ACTION ITEM => Show, in full, each line of the data that contains "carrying".

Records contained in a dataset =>
Content starts

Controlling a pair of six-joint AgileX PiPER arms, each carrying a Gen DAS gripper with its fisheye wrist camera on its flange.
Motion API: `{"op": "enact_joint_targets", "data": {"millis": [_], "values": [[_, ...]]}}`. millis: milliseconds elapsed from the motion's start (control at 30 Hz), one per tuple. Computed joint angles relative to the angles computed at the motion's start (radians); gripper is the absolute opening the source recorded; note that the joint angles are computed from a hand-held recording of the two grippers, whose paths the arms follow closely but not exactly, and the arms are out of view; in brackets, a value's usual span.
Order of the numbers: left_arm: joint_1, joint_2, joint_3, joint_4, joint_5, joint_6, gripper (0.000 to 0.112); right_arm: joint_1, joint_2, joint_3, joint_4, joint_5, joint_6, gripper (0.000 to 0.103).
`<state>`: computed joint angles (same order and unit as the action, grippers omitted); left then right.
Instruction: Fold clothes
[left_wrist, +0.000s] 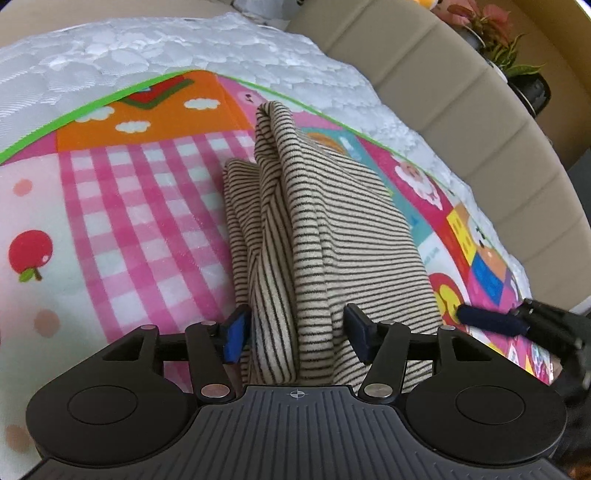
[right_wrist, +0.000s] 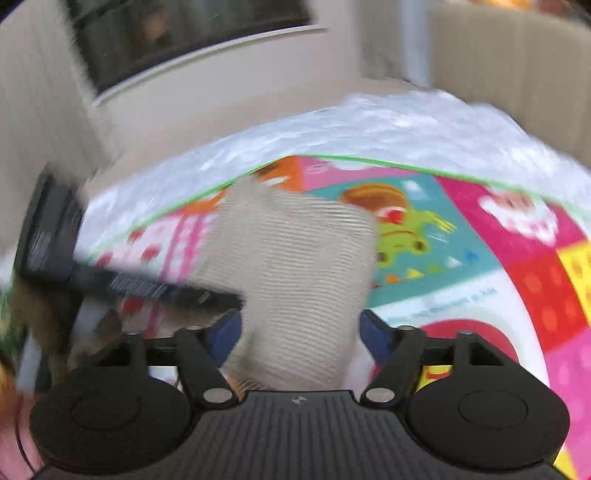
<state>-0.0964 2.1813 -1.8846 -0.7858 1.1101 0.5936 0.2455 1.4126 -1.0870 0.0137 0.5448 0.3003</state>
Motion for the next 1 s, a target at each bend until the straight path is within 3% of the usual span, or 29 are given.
{"op": "enact_joint_targets", "data": {"millis": [200, 300, 533, 600, 700, 767, 833, 900, 1000], "values": [[-0.017, -0.017, 0.024, 0.015, -0.022, 0.014, 0.067, -0.122, 0.17, -0.024, 0.349, -0.123, -0.197, 0.077], [-0.016, -0.012, 0.017, 0.014, -0.015, 0.012, 0.068, -0.093, 0.288, -0.079, 0.336, -0.155, -0.179, 0.077], [-0.027, 0.018, -0.02, 0.013, 0.003, 0.01, 0.078, -0.134, 0.297, -0.05, 0.593, -0.144, -0.43, 0.081], [-0.035, 0.017, -0.015, 0.009, -0.003, 0.021, 0.083, -0.147, 0.292, -0.042, 0.673, -0.131, -0.528, 0.071], [-0.05, 0.001, 0.017, 0.009, -0.038, 0.046, 0.085, -0.151, 0.292, -0.042, 0.719, -0.12, -0.569, 0.069], [-0.052, -0.007, 0.033, 0.001, -0.055, 0.055, 0.083, -0.15, 0.299, -0.055, 0.719, -0.113, -0.561, 0.066], [-0.045, -0.004, 0.028, -0.008, -0.048, 0.047, 0.074, -0.14, 0.313, -0.089, 0.682, -0.104, -0.526, 0.065], [-0.033, 0.021, -0.036, 0.006, 0.004, -0.005, 0.068, -0.128, 0.348, -0.153, 0.664, -0.09, -0.528, 0.064], [0.005, 0.058, -0.155, 0.026, 0.079, -0.066, 0.055, -0.116, 0.434, -0.287, 0.774, -0.059, -0.626, 0.06]]}}
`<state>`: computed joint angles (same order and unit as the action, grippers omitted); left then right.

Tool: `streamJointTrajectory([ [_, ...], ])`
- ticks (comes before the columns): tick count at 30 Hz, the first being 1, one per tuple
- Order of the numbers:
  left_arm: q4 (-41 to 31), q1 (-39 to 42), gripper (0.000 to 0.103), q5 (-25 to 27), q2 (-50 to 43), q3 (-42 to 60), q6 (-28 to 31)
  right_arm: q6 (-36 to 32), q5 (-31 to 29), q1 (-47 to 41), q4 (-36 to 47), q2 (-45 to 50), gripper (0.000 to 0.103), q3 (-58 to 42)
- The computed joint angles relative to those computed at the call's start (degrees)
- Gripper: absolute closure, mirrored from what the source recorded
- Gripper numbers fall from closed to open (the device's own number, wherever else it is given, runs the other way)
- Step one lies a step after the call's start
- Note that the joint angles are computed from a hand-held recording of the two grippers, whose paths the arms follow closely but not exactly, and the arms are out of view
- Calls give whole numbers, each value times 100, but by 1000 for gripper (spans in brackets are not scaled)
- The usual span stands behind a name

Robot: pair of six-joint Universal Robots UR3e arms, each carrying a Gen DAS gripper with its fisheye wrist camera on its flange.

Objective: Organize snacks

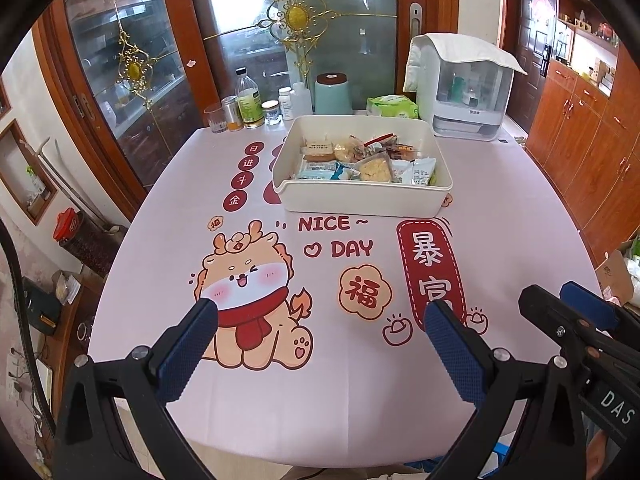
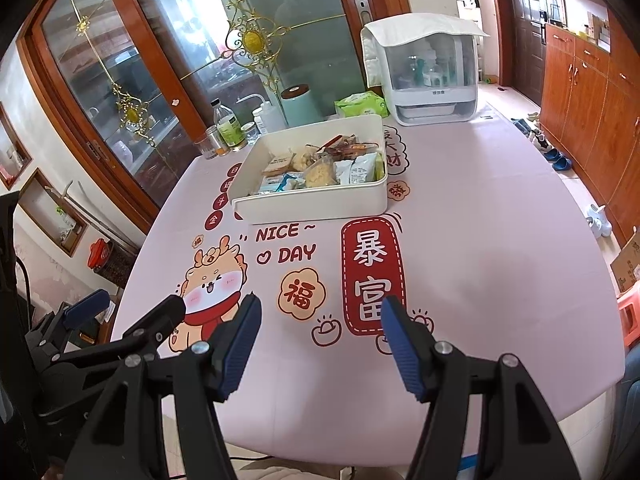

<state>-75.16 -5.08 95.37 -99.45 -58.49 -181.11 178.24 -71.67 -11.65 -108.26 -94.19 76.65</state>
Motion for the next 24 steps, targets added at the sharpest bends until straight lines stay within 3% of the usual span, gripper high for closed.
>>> streamJointTrajectory([
  [24, -35, 83, 1, -73, -43, 51, 51, 126, -77, 108, -10, 73, 40, -85],
])
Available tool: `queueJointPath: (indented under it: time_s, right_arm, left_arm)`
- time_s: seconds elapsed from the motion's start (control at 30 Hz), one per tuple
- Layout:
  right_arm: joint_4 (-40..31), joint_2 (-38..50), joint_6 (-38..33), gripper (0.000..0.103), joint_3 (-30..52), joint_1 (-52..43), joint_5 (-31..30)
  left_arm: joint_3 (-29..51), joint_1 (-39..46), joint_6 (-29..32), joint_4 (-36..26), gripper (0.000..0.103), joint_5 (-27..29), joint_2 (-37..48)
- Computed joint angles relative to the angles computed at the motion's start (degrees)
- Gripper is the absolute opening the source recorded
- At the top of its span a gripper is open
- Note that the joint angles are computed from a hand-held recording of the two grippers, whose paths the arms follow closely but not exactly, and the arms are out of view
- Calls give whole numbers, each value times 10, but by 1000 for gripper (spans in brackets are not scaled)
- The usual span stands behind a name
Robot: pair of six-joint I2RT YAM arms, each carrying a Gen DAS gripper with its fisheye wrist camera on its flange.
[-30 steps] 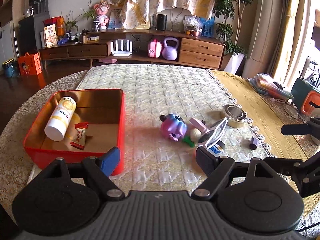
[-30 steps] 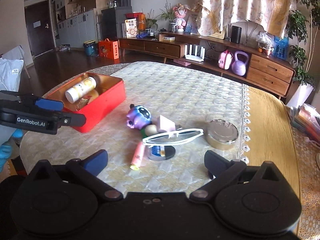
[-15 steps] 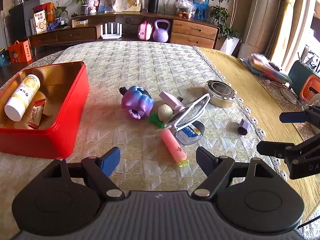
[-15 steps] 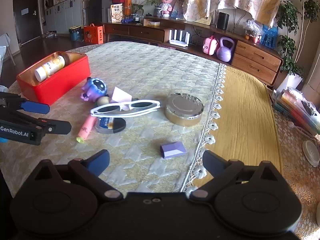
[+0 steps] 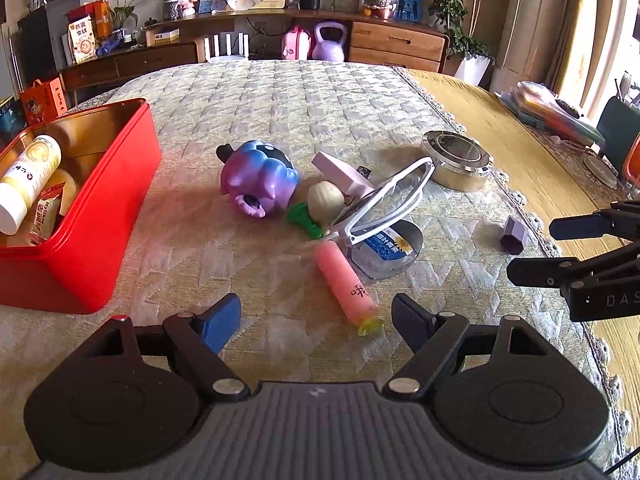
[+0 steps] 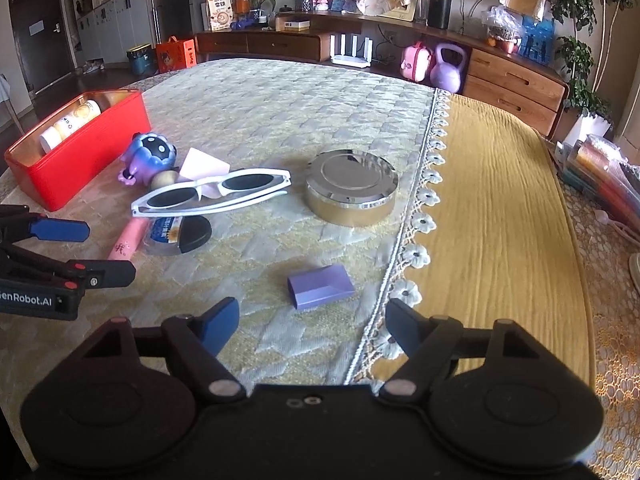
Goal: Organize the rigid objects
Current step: 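Withdraw both open tools from the tin toward the remaining items, then grasp the pink lip balm with the left tool while the right tool grasps the purple cube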
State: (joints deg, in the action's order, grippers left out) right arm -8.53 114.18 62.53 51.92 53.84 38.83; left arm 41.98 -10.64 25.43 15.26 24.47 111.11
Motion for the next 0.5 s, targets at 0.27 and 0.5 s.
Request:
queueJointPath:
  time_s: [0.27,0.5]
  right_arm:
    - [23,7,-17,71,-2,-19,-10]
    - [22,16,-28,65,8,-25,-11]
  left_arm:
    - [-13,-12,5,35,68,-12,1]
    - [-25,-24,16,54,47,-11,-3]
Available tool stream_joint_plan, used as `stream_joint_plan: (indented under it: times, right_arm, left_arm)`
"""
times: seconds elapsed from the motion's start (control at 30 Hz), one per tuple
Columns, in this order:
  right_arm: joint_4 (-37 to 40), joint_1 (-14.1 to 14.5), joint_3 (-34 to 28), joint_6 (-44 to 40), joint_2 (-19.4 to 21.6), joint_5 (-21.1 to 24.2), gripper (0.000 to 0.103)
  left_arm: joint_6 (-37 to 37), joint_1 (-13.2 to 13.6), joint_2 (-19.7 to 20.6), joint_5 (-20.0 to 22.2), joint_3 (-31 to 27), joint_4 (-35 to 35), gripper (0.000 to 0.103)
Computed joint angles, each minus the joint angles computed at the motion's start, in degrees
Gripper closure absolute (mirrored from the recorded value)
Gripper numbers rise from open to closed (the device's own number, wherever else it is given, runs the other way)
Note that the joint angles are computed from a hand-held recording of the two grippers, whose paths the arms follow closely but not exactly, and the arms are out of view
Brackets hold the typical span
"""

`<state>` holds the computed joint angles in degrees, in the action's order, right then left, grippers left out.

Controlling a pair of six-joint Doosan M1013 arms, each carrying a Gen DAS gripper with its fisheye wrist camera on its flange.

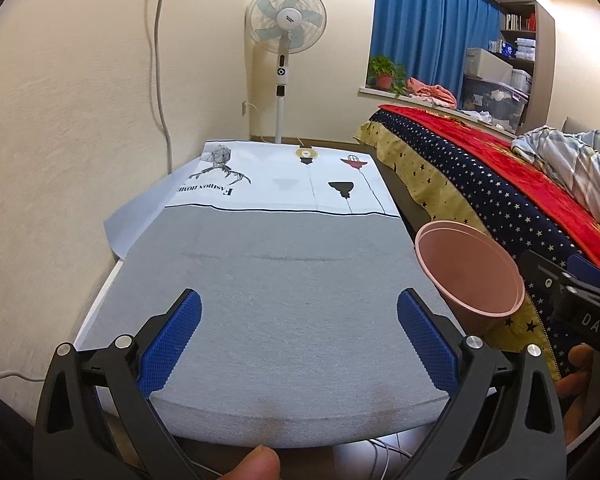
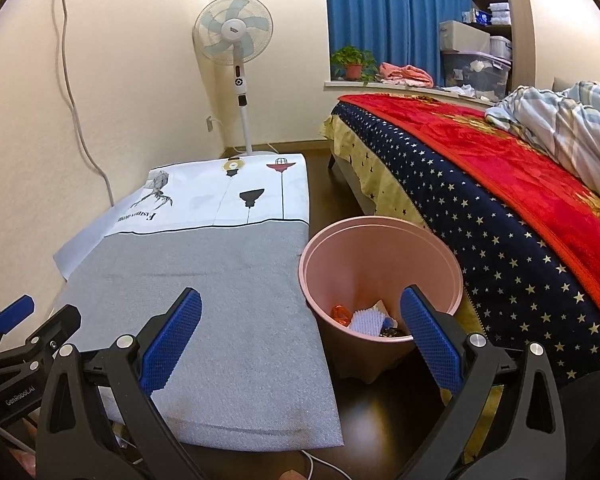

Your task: Collect trash

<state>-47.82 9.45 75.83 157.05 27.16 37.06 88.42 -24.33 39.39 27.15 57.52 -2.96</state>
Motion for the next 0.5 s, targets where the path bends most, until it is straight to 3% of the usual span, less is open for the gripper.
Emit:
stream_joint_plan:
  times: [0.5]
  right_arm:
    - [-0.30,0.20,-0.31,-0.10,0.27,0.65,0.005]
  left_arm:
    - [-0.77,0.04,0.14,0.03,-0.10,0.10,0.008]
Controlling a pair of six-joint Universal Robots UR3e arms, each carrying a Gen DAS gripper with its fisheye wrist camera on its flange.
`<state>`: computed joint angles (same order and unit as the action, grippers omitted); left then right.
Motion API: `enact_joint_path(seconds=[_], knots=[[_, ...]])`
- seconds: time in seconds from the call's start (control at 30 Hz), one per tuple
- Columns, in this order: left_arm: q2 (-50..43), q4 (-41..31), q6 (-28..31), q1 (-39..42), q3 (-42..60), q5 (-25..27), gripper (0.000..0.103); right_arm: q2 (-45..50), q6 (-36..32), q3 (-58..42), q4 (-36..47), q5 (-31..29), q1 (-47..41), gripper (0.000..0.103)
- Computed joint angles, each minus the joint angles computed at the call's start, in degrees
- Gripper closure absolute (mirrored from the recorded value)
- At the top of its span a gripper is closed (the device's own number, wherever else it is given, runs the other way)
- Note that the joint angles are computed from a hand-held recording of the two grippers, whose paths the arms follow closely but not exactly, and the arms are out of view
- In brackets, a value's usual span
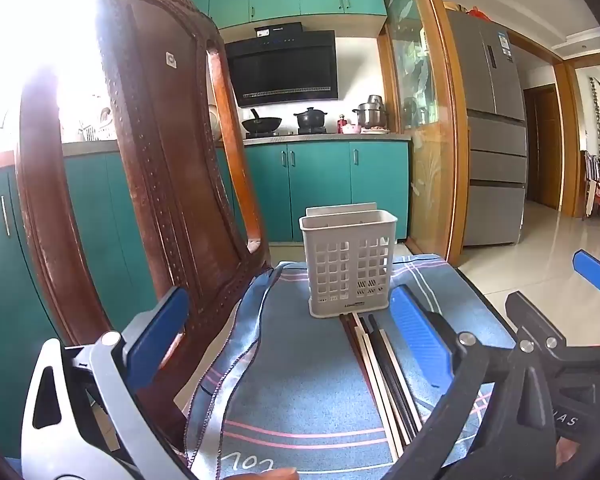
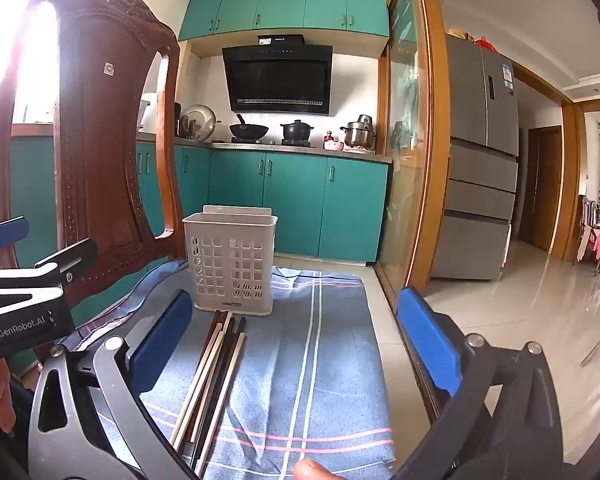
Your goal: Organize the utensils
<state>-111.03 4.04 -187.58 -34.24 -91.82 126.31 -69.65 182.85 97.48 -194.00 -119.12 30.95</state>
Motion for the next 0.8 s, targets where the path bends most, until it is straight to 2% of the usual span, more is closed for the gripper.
enact_joint_path(seconds=[0.33, 0.47, 0.8], knots=[[0.8, -2.6, -0.4, 0.3, 1.2, -0.3, 0.003, -0.4, -0.8, 0.7, -1.0, -1.8, 1.6, 0.003], [-0.7, -0.1, 0.7, -0.6, 0.9, 0.6, 0.003, -1.5, -1.4, 1.1, -0.6, -1.0, 0.7, 0.003], [-0.5, 0.0, 0.1, 1.0, 0.7, -1.3, 0.003, 0.1, -2.2, 0.2, -1.8, -2.9, 2.2, 0.003]])
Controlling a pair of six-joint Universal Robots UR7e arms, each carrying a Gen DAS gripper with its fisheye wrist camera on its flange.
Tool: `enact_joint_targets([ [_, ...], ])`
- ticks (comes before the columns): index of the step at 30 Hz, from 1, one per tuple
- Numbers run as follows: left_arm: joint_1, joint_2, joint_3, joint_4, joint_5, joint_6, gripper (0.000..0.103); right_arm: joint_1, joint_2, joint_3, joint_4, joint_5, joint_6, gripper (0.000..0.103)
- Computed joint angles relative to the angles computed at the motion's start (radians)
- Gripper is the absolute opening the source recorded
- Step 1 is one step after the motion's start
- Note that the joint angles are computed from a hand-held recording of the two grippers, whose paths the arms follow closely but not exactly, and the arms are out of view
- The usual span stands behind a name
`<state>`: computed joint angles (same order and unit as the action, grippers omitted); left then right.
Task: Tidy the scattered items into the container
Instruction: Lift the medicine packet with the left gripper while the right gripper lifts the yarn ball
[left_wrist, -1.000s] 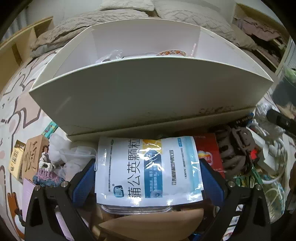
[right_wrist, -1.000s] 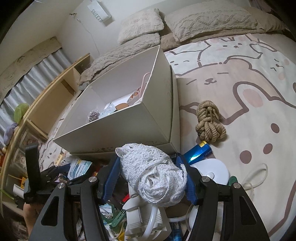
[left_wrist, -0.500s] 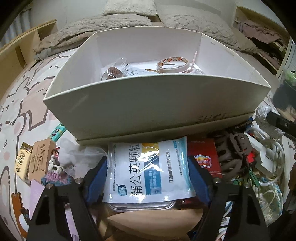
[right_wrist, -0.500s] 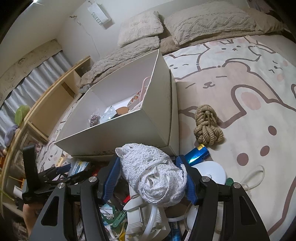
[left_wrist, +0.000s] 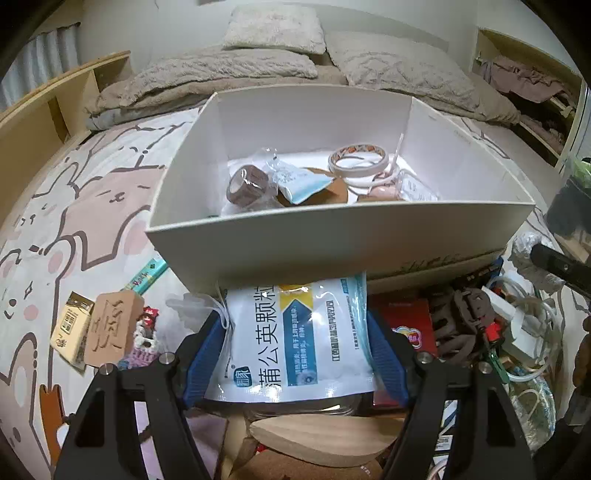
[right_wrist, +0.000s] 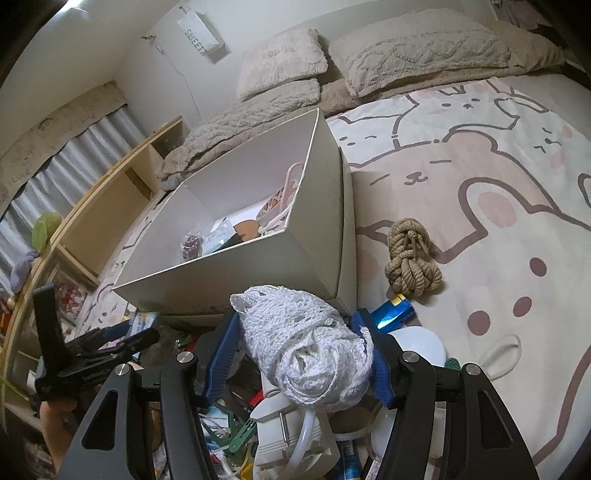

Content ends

SOLVED PROBLEM =>
Controlling a pair of six-joint AgileX PiPER arms, each carrying a Gen DAS gripper with its fisheye wrist camera on its flange.
Robot: pair of six-joint Universal Robots UR3e arms, each carrying a Gen DAS gripper with its fisheye wrist camera on its flange.
Robot: pair of six-joint I2RT YAM arms, each carrying a Gen DAS gripper with its fisheye wrist camera on its flange.
Controlling a pair of six-joint Doosan M1013 arms, each carrying a Gen DAS gripper with its fisheye wrist camera on its flange.
Controlling a pair of six-joint Universal Robots UR3e arms, each carrying a Gen DAS gripper with its fisheye wrist camera on its flange.
Controlling a pair of six-joint Universal Robots UR7e arms, each carrying a Gen DAS gripper with its fisheye wrist camera on its flange.

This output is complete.